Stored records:

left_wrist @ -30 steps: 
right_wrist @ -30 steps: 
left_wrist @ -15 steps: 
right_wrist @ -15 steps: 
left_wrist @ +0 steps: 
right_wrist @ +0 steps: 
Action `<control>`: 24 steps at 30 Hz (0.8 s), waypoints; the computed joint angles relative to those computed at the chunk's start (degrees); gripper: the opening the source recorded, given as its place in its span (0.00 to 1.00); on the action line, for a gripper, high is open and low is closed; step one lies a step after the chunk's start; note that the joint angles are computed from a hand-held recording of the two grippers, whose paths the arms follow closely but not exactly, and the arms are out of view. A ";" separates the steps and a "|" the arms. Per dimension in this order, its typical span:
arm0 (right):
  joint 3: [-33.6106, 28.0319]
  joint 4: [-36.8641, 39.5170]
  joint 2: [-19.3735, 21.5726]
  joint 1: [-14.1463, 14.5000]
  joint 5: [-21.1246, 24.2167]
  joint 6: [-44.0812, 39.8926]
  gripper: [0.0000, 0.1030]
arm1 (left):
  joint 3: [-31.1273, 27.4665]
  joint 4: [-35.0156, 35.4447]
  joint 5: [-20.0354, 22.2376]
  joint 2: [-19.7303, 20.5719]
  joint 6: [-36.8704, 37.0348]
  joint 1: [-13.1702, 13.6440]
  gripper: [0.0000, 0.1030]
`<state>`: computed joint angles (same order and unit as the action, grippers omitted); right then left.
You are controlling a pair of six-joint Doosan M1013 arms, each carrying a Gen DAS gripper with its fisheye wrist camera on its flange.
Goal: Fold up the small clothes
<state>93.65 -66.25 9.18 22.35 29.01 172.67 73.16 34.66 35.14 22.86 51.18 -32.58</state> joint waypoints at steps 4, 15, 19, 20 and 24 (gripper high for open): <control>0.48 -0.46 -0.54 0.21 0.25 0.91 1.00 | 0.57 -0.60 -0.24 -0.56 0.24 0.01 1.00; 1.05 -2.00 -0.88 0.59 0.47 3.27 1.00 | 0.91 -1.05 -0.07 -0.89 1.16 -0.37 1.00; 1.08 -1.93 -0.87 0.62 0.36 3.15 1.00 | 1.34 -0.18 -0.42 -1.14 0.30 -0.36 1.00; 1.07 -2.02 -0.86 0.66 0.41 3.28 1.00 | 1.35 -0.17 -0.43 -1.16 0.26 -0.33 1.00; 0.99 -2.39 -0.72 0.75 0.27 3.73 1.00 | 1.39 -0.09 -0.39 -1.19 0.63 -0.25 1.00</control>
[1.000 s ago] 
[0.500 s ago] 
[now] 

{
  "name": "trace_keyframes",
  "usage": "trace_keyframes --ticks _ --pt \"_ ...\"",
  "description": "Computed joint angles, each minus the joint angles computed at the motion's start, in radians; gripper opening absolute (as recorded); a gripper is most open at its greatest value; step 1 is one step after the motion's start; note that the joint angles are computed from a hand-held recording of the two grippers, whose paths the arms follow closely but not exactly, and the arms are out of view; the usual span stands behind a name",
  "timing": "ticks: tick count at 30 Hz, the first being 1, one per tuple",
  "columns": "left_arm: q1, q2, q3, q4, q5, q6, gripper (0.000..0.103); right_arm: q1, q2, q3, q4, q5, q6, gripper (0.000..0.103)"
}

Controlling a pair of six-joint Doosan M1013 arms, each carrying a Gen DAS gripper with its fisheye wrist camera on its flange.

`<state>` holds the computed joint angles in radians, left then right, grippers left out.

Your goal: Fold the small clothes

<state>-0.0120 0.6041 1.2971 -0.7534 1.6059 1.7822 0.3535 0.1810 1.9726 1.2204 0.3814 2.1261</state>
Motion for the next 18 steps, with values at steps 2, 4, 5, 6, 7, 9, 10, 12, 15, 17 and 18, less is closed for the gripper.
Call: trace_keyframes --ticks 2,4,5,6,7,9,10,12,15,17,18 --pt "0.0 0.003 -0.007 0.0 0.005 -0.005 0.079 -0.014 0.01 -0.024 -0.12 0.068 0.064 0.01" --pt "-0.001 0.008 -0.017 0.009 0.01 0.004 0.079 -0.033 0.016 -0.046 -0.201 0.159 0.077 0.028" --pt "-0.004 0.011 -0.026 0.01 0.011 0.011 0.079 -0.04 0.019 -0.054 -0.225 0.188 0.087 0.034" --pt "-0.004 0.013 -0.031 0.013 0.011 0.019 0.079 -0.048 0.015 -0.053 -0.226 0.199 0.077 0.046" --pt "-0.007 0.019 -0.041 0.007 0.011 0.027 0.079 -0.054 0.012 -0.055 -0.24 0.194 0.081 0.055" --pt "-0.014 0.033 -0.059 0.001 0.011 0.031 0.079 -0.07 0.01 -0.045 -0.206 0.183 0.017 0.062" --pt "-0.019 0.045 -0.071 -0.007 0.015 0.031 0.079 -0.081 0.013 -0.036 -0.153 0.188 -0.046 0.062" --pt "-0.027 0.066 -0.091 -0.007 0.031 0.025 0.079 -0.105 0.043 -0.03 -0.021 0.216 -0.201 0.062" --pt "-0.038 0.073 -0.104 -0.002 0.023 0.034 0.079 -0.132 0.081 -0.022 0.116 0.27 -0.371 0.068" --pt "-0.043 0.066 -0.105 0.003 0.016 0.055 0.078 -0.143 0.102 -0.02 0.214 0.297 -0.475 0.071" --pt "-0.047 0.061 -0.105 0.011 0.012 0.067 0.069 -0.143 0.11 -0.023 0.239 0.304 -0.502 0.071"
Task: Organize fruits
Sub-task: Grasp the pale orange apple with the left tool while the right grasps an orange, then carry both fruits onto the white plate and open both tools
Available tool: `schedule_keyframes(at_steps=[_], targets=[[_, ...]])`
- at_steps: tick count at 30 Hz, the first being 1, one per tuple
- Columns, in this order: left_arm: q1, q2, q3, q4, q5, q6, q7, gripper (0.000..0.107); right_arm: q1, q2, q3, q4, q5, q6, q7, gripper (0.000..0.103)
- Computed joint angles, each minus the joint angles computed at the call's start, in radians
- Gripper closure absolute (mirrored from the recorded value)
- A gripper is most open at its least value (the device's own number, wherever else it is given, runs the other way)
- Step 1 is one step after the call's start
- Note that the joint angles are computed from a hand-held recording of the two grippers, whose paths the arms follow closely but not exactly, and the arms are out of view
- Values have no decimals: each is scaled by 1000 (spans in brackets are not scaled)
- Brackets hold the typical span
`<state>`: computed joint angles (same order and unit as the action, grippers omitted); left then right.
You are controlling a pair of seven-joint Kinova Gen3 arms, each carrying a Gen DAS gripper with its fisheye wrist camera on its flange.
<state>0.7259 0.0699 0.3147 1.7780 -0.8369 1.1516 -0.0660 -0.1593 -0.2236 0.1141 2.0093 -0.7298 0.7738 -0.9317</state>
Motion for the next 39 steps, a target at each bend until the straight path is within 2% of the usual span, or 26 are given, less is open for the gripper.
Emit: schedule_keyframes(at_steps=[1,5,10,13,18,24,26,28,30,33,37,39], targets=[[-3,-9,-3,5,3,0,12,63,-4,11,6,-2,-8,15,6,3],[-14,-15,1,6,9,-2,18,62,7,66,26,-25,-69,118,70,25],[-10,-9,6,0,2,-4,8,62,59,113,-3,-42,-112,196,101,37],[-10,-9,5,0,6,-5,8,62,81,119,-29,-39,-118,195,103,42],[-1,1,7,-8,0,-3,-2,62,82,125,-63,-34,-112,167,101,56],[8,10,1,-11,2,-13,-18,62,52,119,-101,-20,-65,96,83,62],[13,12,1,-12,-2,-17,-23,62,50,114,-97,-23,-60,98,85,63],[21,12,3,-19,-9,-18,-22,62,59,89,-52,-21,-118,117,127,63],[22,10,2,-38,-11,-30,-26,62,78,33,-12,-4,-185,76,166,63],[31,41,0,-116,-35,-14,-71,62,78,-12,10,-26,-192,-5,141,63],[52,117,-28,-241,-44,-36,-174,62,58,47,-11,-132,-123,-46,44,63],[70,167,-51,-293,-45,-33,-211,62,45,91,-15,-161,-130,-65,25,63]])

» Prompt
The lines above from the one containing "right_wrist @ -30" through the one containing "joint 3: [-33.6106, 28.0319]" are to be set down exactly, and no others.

» Worked solution
right_wrist @ -30 steps: 
left_wrist @ -15 steps: 
right_wrist @ -15 steps: 
left_wrist @ +0 steps: 
right_wrist @ +0 steps: 
Action `<control>`: 24 steps at 30 Hz (0.8 s), waypoints; the computed joint angles relative to those computed at the chunk's start (degrees); gripper: the opening the source recorded, given as its place in its span (0.00 to 1.00); on the action line, for a gripper, high is open and low is closed; step one lies a step after the chunk's start; note that the joint angles are computed from a hand-held recording of the two grippers, whose paths the arms follow closely but not exactly, and the arms are out of view. A ";" separates the steps and a "|" the arms. Per dimension in this order, its typical span:
arm0 (right):
  joint 3: [-33.6106, 28.0319]

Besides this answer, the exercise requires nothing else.